It’s 3 a.m. and your e-commerce site is down. You don’t know about it until you awake at 6 a.m.—OK, 7 a.m. It turns out to be an issue in your cloud service, and you spend a few hours to fix the remote servers. As with power-cycling the Wi-Fi router at home, things return to normal afterward.
All in all, you were down for six hours. No biggie—except that you lost a half million dollars in revenue, and the cost to your reputation is estimated at $5 million.
When people talk about such situations, what I hear is that they lack management. Systems fail, both cloud-based and on-premise—that’s a given. What also should be a given, but often is not, is having the ability to correct issues or prevent them entirely. For cloud systems, that takes a good understanding of cloud-management best practices and tools.
Cloud management is not only about provisioning and deprovisioning servers. It’s about monitoring key data points such as the server, database, application, network, middleware, and usually custom aspects for which you must create your own monitoring capabilities.

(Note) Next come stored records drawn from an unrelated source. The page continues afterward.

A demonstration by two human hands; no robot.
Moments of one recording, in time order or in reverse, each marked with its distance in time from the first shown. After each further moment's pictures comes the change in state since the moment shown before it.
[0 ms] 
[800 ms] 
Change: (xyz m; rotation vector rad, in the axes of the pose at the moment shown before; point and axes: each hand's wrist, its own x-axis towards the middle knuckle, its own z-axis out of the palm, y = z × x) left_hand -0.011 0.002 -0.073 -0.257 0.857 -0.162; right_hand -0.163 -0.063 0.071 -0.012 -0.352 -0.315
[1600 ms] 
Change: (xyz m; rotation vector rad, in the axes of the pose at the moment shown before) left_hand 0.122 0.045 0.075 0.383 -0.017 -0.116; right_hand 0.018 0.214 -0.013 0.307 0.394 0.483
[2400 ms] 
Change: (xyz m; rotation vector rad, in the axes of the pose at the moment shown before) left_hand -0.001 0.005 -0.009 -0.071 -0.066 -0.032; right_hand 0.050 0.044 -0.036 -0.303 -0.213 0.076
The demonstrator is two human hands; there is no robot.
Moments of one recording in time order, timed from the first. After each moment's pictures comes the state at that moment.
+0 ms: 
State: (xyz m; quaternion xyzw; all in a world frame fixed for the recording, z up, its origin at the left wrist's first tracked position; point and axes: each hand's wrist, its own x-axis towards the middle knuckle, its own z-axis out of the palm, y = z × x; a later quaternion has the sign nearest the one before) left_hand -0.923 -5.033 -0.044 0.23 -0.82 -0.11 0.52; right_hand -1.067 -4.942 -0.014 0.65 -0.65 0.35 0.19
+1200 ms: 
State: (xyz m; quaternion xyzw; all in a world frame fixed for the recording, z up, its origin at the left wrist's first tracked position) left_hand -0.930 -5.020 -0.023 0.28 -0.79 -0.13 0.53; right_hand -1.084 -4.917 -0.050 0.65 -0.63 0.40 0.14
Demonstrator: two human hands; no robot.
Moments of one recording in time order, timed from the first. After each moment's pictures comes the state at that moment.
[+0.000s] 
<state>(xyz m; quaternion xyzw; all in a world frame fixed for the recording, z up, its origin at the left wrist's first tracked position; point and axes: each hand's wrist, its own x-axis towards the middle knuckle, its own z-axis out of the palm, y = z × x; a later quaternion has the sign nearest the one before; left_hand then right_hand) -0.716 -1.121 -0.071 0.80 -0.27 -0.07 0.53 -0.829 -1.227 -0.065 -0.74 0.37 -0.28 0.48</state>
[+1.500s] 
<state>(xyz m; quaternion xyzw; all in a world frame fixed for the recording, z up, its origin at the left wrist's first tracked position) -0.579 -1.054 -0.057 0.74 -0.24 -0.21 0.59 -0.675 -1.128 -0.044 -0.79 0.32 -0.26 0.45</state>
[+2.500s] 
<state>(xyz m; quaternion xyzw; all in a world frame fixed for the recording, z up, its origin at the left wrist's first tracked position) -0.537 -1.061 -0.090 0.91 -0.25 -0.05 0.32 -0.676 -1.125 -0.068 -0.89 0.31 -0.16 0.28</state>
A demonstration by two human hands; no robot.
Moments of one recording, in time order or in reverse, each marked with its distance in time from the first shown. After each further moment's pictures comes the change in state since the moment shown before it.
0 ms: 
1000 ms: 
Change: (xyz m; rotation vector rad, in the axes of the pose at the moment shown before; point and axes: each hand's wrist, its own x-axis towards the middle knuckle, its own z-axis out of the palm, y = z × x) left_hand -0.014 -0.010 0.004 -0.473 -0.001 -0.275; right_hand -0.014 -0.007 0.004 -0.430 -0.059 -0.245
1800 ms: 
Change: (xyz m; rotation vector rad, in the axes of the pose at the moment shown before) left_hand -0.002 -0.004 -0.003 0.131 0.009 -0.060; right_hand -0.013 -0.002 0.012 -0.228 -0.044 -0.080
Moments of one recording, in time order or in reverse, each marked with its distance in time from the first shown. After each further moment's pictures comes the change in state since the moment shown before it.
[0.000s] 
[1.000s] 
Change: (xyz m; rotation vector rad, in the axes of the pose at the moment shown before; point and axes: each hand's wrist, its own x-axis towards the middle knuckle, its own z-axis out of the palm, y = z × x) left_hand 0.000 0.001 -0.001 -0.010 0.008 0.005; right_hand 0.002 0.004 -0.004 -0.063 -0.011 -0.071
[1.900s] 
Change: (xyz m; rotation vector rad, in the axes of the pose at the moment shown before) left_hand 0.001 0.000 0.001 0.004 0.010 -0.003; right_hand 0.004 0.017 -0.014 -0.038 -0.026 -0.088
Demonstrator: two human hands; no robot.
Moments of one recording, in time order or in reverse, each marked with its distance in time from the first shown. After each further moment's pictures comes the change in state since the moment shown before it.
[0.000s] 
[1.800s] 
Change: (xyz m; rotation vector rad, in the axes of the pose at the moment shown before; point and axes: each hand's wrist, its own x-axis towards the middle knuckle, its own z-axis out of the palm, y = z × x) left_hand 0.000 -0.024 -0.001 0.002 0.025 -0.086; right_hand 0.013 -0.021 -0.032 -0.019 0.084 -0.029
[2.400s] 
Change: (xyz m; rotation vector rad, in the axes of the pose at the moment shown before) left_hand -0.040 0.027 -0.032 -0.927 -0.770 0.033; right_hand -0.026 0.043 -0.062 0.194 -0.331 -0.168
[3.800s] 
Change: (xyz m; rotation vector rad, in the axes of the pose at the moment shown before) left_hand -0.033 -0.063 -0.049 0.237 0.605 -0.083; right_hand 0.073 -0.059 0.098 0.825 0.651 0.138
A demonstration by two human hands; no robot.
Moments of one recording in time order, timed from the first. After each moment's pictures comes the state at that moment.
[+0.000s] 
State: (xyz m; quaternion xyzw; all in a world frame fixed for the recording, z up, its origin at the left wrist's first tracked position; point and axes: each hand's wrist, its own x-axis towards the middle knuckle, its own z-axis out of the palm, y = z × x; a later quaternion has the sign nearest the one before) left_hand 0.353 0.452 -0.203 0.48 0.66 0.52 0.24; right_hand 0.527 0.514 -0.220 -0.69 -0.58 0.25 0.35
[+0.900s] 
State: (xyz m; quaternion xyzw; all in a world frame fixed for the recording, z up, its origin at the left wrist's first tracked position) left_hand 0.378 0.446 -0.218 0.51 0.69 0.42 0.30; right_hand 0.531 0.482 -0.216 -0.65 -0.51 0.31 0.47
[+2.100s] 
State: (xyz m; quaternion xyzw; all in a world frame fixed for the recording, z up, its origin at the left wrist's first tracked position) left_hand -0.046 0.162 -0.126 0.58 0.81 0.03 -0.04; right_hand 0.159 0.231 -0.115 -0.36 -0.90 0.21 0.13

Moreover, cloud management is about fixing things automatically. In that e-commerce example, a cloud-management system could have kicked off a bunch of corrective actions, such as bouncing the server, database, and application. The total outage could have been 10 minutes, not six hours. Also, in many cases, a cloud-management system could have automatically switched to a redundant system while the primary servers were being corrected, leading to zero downtime.
The specific cloud-management tools you need vary greatly from organization to organization. But there are also general-purpose tools that are no-brainers for everyone, such as AWS Cloud Watch, Librato, and Data Dog (the latter two are cloud-agnostic). And the list is getting longer. Start with the general-purpose tools, then figure out what specialty tools you need for your environment.
It takes time and money to set up these cloud-management systems. But as you get more dependent on the cloud, the ability to keep things running and making money will be paramount. Make the investment in cloud management.